EXERCISE PROMPT ▸
Nothing but the text of the records belongs in your answer: repeat all of it exactly and leave out the images.

Items listed in a dataset:
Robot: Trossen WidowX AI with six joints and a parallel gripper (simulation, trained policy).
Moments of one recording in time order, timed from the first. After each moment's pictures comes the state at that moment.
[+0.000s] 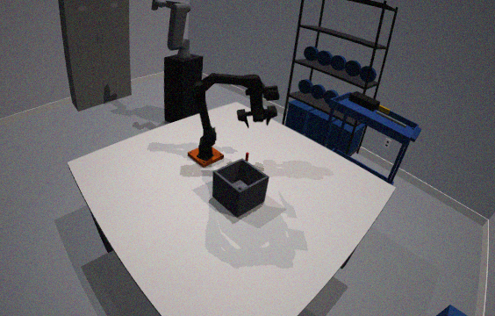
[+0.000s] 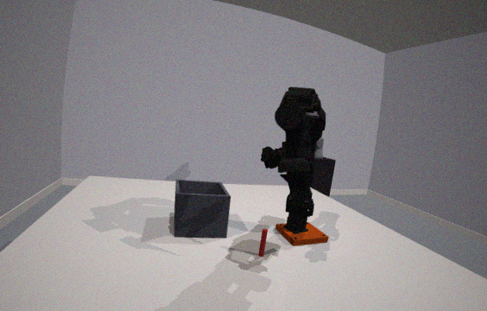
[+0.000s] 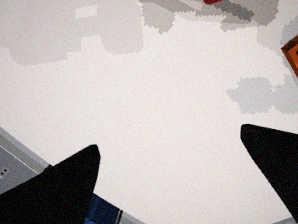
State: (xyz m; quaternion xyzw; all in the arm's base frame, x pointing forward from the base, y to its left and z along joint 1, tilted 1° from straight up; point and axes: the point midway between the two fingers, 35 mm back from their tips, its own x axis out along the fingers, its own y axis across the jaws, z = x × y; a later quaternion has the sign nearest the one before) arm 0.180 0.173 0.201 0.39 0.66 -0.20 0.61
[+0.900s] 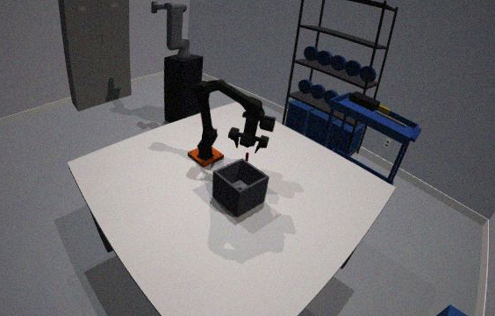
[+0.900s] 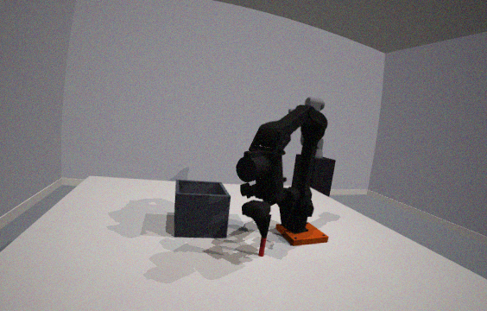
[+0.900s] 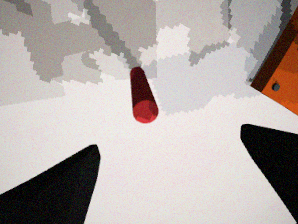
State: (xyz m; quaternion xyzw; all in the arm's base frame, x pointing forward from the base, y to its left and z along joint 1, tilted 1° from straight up) arm 0.183 0.097 0.098 0.41 0.63 -0.39 0.52
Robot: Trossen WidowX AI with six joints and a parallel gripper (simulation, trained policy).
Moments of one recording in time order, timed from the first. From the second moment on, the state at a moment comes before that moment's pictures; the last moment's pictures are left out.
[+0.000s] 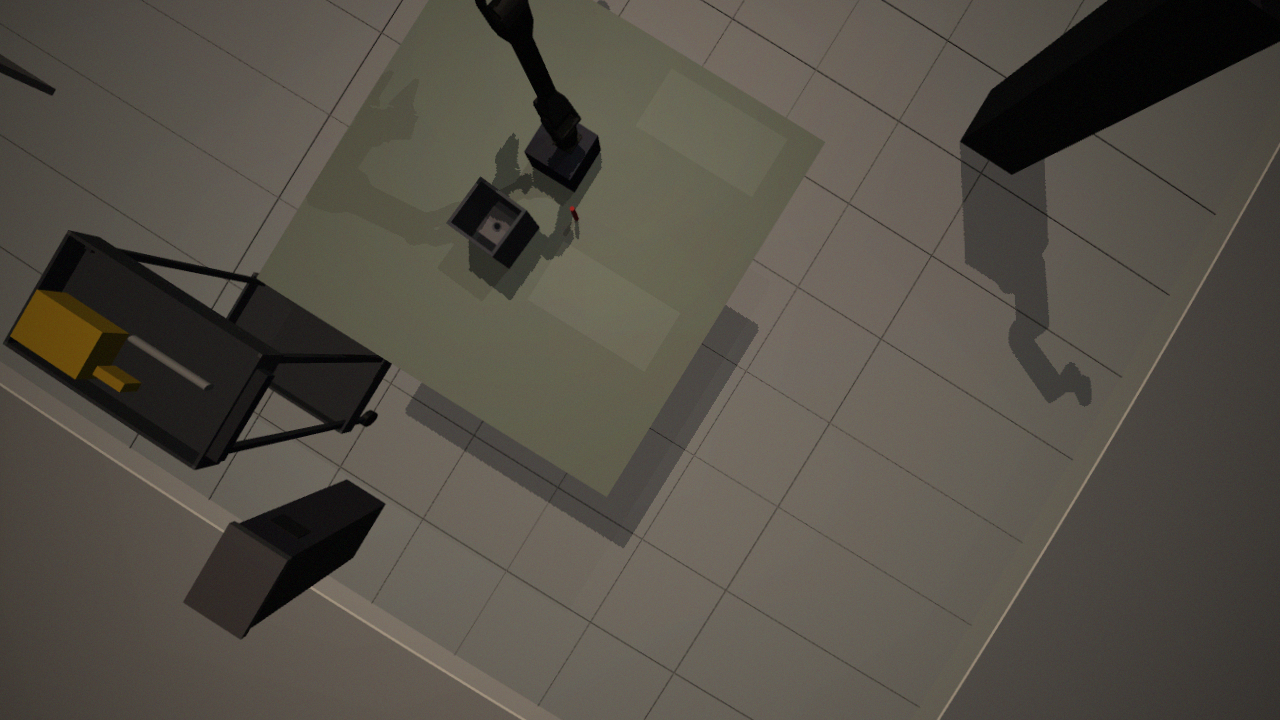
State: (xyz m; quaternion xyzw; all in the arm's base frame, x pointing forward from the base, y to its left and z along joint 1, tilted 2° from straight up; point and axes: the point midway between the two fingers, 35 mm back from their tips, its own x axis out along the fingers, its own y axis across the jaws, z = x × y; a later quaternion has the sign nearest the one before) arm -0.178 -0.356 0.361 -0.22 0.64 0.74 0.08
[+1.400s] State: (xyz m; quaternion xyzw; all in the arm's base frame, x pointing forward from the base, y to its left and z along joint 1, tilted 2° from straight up) arm 0.155 -0.295 0.449 -0.69 0.60 0.37 -0.16
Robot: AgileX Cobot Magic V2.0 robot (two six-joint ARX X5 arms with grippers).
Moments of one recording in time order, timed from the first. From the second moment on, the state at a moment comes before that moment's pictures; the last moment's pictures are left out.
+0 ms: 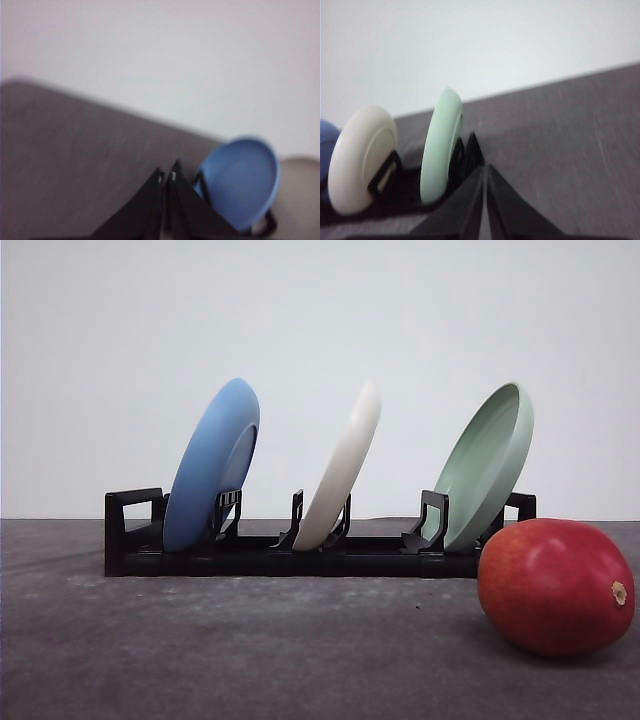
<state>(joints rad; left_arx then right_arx) 0.01 0.14 0.47 -0.40 0.05 -0.34 0.06 0.05 0.37 -0.40 -0.06 0.32</state>
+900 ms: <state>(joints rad) -0.15 0.73 0.79 -0.58 0.23 -0.09 0.18 0.58 0.55 -0.41 -0.37 0.05</state>
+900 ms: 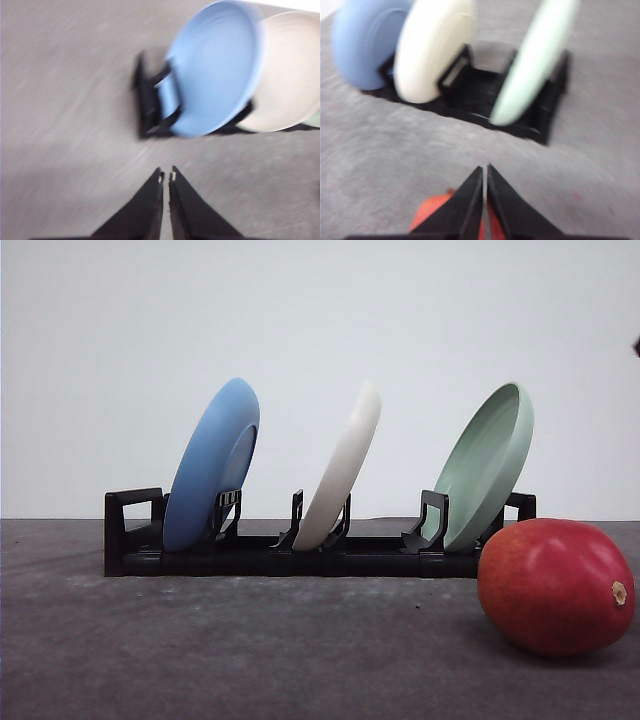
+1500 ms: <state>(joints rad) -0.36 0.79 0.79 -0.48 0.23 0.11 0.22 0.59 0.55 -0.32 -0.37 0.02</state>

REPLY TO THE TASK ▸
Robot: Trossen WidowX AI with six joints and a parallel gripper (simulation, trained policy).
Moments of one recording in time order, timed from the first. After each moment's pictures comes the state at that moment.
[+0.000s] 
[+0.000s] 
[+0.000s] 
State: (xyz m; quaternion xyzw; all in the arm's base frame, x pointing forward from the base, y to its left and z along joint 1, tilted 1° from straight up; point and axes: the point midway between the two fingers, 35 mm back from their tips, its own x axis out along the fingers, its own y axis across the jaws, z = x × y; a later quaternion has the sign nearest the one before) arm 0.180 0.173 0.201 0.39 0.66 -0.20 0.61
[+0.900s] 
[+0.900s] 
[+0.900s] 
State: (xyz m; quaternion xyzw; all in the arm's base frame, x pointing forward from the base, y to its left and z along joint 1, tilted 1° from straight up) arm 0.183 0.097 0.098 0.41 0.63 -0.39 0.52
Robot: Trossen WidowX AI with six joints and a parallel gripper (simulation, trained policy).
Moments of one recording in time order, timed from the first. From the second moment on, the state at a moment comes before that moment's pictures; the last moment's pictures are left out.
[+0.000s] 
State: (xyz m; quaternion xyzw; all in the arm's base frame, x pointing forward from the base, y to its left and z along joint 1, tilted 2° from straight up; point and axes: the point midway between the two fingers, 35 mm back from their tips, its own x axis out along the fingers, its own y axis across the jaws, z = x × y; a later quaternion has the sign nearest the one before) arm -0.178 -0.356 0.361 -0.22 0.64 0.74 0.08
[+1.400s] State: (xyz m; quaternion xyzw; all in the arm's base frame, x pointing forward from the base, y to its left and z along joint 1, tilted 2° from straight up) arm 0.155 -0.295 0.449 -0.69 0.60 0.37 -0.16
Robot: AgileX Cobot Magic V2.0 robot (two six-joint ARX X5 arms with grippers).
Moments of one recording in time order, timed from the first. From the second moment on, the state at a moment comes before that moment's pictures; the last moment's pictures are left out.
+0 ms: 
<state>(joints rad; left_arx then right_arx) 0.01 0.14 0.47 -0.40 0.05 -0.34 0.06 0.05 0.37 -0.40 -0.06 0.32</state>
+900 ms: <state>(joints rad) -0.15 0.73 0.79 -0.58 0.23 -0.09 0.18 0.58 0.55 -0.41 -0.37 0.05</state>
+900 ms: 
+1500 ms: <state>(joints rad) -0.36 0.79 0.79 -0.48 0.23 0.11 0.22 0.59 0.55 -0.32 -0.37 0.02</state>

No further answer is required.